Beau reportage sur le tigre de Sibérie, gâché par de bizarres considérations mystico-idéologiques.
Ce récit de 2010, traduit en 2011 aux intéressantes éditions Noir Sur Blanc, aurait pu constituer une grande et puissante actualisation au 21ème siècle du "Dersou Ouzala" (1923) de Vladimir Arseniev, rendu célèbre par le film d'Akira Kurosawa. Cette histoire patiente de chasse dans l'Extrême-Orient ex-soviétique, où un tigre, espèce désormais (enfin) protégée, doit être toutefois abattu après qu'il ait tué deux hommes, transmet fort habilement le quotidien des personnes impliquées, chasseurs, trappeurs ou gardes forestiers, et spécule souvent intelligemment sur les motivations de l'animal.
Hélas, l'ensemble est lourdement gâché par des accès de mysticisme parfois surprenants, et davantage encore par un ressentiment idéologique vis-à-vis du communisme soviétique qui fait surgir l'ombre de Staline dans les circonstances souvent les plus invraisemblables, ce qui fait sourire au début, mais finit par largement agacer...

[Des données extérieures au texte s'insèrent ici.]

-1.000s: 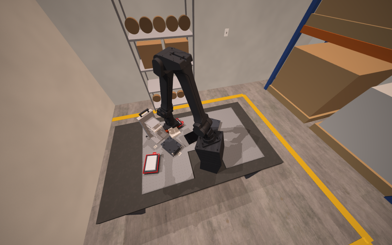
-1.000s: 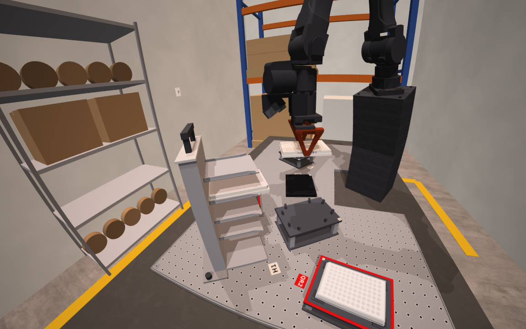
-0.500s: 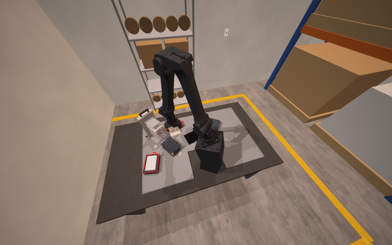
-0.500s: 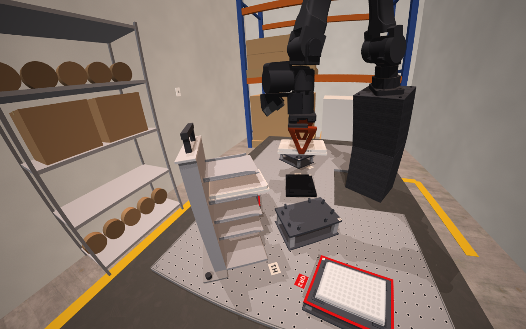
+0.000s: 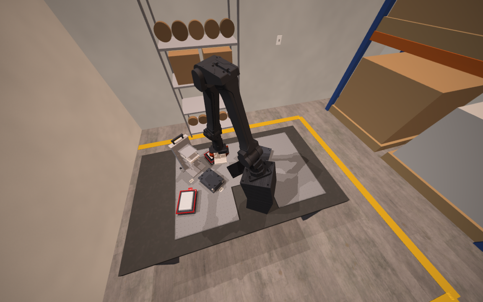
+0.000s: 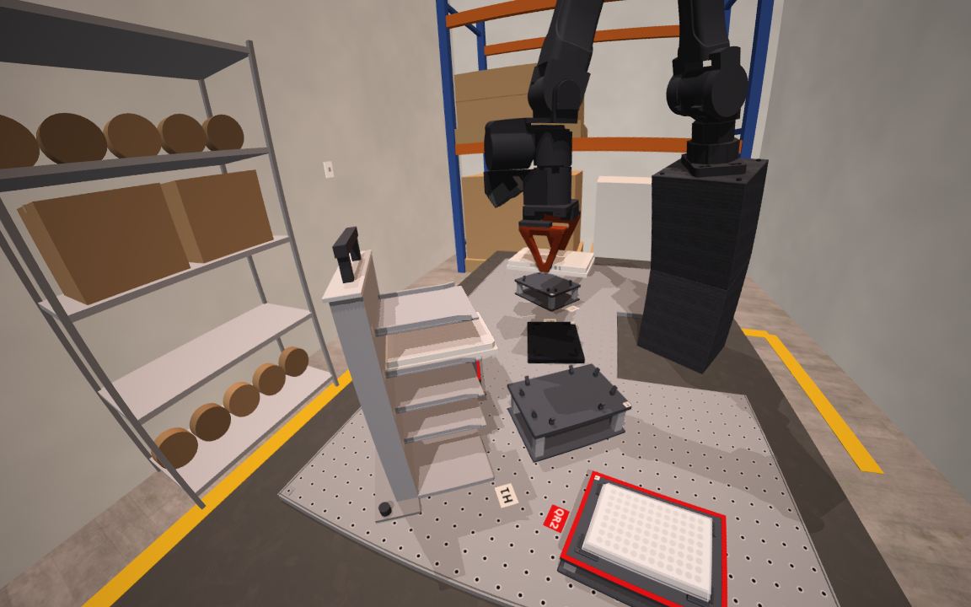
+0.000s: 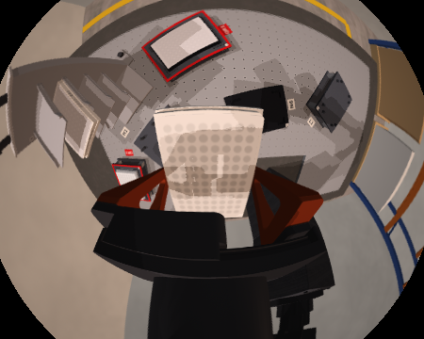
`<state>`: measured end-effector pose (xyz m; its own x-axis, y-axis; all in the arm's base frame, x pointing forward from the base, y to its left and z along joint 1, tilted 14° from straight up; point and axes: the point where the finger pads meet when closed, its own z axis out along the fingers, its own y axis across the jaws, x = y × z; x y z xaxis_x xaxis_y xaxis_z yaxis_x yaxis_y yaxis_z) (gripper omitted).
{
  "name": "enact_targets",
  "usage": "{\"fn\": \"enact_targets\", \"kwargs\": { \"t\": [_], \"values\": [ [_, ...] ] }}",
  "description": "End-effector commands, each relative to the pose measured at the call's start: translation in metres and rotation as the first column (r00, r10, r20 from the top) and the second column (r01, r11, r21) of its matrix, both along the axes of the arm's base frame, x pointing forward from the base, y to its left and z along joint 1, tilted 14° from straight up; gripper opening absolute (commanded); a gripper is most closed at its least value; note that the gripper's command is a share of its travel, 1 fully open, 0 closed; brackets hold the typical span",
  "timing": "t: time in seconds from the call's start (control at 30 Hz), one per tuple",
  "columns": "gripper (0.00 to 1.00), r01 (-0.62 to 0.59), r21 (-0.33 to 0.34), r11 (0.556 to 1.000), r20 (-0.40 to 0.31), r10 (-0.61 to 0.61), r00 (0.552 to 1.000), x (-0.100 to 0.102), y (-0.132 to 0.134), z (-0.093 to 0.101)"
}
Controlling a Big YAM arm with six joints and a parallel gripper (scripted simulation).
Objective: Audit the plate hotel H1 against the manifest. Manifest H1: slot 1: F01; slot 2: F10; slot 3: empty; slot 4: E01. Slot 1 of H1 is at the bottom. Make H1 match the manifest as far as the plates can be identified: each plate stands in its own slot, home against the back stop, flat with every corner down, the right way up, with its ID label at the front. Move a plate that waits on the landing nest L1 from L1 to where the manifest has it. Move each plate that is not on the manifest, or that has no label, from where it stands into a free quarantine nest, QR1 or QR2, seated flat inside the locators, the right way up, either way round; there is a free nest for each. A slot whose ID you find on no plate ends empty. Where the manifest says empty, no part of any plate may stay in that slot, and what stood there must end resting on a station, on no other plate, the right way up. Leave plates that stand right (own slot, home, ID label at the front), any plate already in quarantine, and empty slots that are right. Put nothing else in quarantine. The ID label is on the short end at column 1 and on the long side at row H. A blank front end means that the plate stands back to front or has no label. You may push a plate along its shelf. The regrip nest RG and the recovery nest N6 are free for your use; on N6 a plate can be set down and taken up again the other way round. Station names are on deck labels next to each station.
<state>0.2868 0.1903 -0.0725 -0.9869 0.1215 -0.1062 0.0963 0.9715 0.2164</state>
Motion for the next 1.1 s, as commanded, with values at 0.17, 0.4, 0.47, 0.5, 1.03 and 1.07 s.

"Le lendemain était un samedi. Dès les premières heures du jour, Iouri Trouch et deux de ses coéquipiers, Alexandre Gorboroukov et Sacha Lazourenko, s'entassèrent à bord d'un camion des surplus de l'armée et firent route en direction du nord. Ils avaient revêtu pour l'occasion des treillis militaires thermo-isolés et s'étaient armés de couteaux, de pistolets et de carabines semi-automatiques. Dans cette tenue, les Tigres, selon le surnom qu'on donne parfois à ces inspecteurs, ressemblaient moins à des gardes-chasses qu'à une unité spéciale d'intervention en milieu forestier. Leur Kung, un camion militaire de fabrication russe servant au transport de matériel, avait vingt ans d'âge. Équivalent d'un 4 tonnes Mercedes, ce véhicule utilitaire fonctionnant au gazole est équipé d'un treuil, de quatre roues motrices ainsi que d'énormes pneus montant à mi-hauteur d'homme, ce qui fait de lui le moyen de transport idéal pour explorer l'arrière-pays du Primorié. Le modèle dans lequel avaient pris place les inspecteurs avait été spécialement aménagé pour accueillir des couchettes de fortune et contenait une semaine de vivres pour quatre hommes. Il était en outre muni d'un râtelier d'armes, de crochets pour suspendre des bidons de carburant et d'un poêle à bois, le minimum indispensable pour que ses passagers puissent survivre en cas de panne, même en plein cœur de la forêt."